#### Your goal
Within the records, find every line that includes the word "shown" and copy it.

#### Material to process
⟨

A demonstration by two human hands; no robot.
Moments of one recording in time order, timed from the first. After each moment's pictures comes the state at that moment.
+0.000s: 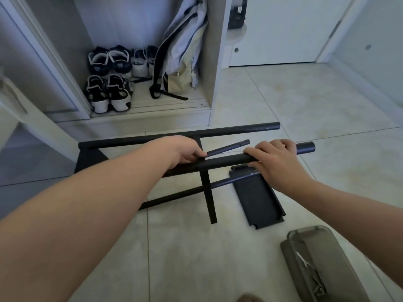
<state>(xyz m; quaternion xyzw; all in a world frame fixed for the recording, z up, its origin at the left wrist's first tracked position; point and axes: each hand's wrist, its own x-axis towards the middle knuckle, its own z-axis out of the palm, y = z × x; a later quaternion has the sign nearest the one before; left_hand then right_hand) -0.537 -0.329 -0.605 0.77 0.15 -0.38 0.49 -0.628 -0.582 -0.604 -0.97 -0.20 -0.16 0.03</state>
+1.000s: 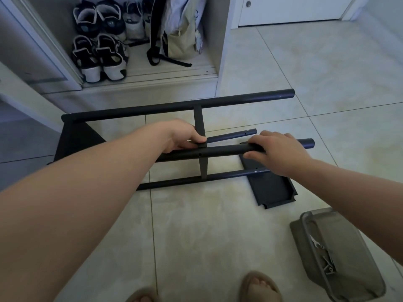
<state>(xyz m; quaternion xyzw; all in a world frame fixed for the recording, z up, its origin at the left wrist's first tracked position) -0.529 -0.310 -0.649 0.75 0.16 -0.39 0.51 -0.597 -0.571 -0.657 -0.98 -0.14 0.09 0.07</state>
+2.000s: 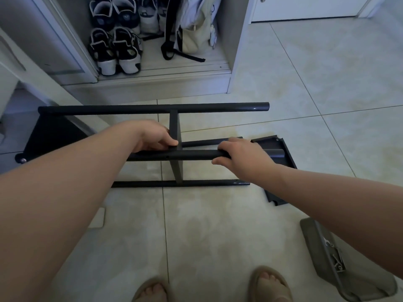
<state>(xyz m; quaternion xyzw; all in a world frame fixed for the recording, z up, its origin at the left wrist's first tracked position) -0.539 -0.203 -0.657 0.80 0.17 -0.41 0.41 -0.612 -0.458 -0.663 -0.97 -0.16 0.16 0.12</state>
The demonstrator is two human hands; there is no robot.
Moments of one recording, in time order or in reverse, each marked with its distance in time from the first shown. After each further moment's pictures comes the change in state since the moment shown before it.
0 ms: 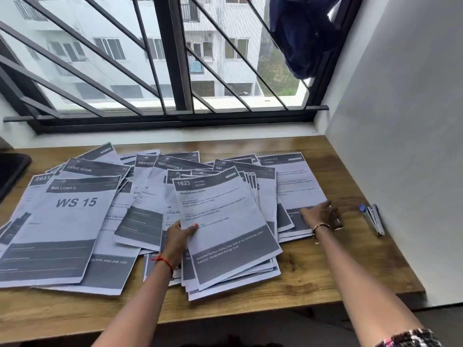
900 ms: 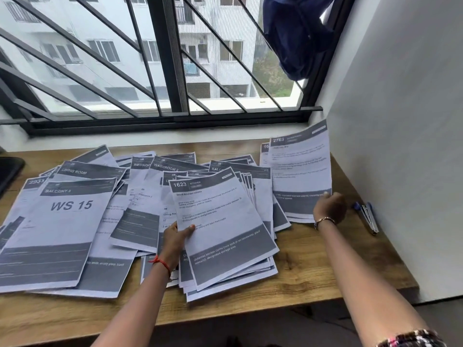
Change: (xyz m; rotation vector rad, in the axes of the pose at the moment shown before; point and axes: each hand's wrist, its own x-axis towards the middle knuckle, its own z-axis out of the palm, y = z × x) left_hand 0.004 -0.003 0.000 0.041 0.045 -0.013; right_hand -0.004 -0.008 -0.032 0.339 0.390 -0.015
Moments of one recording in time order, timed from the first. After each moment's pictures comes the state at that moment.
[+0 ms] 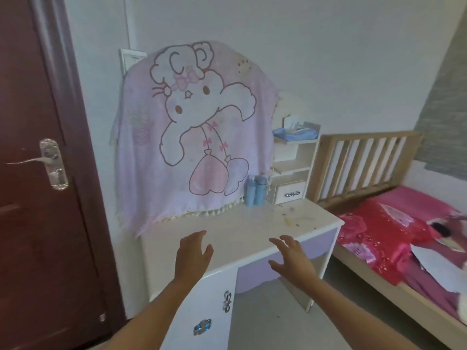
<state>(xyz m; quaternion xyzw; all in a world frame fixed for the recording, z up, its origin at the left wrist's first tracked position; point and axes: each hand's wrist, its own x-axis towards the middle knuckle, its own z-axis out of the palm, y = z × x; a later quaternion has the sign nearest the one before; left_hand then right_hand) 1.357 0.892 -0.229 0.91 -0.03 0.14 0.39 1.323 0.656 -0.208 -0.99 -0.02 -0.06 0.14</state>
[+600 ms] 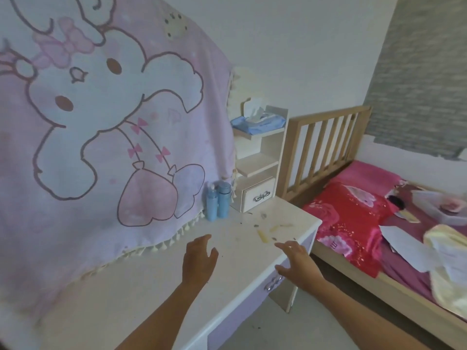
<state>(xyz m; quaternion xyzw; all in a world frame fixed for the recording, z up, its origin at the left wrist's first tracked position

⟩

#### Expected answer
Moments of one recording, in time order or in reverse, each marked with its distance in time from the first shown. After each further moment's pictures comes the change in state since the moment shown before it.
Change: (xyz m; rotation vector rad, in the axes of the pose at the moment shown before; point and axes: each hand's wrist, its own x-axis towards the middle knuckle, its own z-axis out of the palm, y = z × x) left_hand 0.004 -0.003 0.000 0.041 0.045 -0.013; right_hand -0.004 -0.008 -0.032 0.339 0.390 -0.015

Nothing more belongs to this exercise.